┌─ SUPPLIED MATERIAL

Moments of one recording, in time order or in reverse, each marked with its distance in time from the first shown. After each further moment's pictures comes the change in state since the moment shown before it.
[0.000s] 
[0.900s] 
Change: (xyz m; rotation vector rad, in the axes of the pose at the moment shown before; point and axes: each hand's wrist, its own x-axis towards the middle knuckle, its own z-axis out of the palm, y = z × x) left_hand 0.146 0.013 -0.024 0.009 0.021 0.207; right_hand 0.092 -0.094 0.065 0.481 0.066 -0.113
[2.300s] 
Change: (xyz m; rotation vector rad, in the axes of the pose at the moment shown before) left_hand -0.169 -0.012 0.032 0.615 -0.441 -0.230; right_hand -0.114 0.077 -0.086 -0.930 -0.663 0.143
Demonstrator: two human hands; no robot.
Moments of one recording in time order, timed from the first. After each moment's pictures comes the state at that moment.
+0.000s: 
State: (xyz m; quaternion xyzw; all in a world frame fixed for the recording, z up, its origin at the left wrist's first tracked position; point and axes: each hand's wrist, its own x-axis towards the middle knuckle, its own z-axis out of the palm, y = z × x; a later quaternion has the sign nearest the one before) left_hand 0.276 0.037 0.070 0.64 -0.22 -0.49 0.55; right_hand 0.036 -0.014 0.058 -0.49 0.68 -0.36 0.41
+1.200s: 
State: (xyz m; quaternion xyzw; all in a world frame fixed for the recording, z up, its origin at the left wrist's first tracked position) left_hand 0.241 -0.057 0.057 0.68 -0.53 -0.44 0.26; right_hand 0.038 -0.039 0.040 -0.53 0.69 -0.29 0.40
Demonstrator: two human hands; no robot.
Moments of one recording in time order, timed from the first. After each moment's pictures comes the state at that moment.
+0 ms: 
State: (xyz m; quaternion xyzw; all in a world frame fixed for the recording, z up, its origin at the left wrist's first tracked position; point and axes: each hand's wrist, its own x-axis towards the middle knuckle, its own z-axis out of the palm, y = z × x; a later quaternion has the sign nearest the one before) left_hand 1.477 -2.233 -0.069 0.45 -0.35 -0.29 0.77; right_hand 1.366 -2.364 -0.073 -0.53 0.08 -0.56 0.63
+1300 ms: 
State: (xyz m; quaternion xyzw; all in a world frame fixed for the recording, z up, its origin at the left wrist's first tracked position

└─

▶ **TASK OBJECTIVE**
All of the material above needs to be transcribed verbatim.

▶ **WORKED SOLUTION**
Moments of one recording, in time order or in reverse, each marked with its distance in time from the first shown. After each further moment's pictures comes the change in state since the moment shown before it.
[0.000s] 
[0.900s] 
Change: (xyz m; rotation vector rad, in the axes of the pose at the moment shown before; point and axes: each hand's wrist, its own x-axis towards the middle knuckle, its own z-axis out of the palm, y = z × x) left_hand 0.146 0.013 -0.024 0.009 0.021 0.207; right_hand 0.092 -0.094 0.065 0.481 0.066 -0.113
[2.300s] 
Change: (xyz m; rotation vector rad, in the axes of the pose at the moment shown before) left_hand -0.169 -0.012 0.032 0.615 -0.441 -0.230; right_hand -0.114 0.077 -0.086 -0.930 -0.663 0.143
Demonstrator: two human hands; no robot.
Moments of one recording in time order, timed from the first. After each moment's pictures comes the state at that moment.
+0.000s: 
State: (xyz m; quaternion xyzw; all in a world frame fixed for the recording, z up, its origin at the left wrist's first tracked position; point and axes: each hand's wrist, its own x-axis towards the middle knuckle, its own z-axis out of the palm, y = z × x; a later quaternion has the sign nearest the one before) left_hand 0.276 0.037 0.070 0.64 -0.22 -0.49 0.55; right_hand 0.036 -0.014 0.058 -0.49 0.68 -0.36 0.41
+1.200s: 
State: (xyz m; quaternion xyzw; all in a world frame fixed for the recording, z up, its origin at the left wrist's first tracked position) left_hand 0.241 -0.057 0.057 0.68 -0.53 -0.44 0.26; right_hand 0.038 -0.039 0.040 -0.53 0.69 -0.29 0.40
Demonstrator: two human hands; no robot.
Moments of one recording in time order, timed from the first. After each moment's pictures comes the state at that moment.
+0 ms: 
State: (xyz m; quaternion xyzw; all in a world frame fixed for the recording, z up, its origin at the left wrist's first tracked position; point and axes: each hand's wrist, its own x-axis towards the middle knuckle, its own z-axis out of the palm, y = z × x; a later quaternion has the sign nearest the one before) left_hand 1.477 -2.233 -0.069 0.45 -0.35 -0.29 0.77; right_hand 1.366 -2.364 -0.073 -0.53 0.08 -0.56 0.63
+1300 ms: 
State: (xyz m; quaternion xyzw; all in a world frame fixed for the recording, z up, its origin at the left wrist's first tracked position

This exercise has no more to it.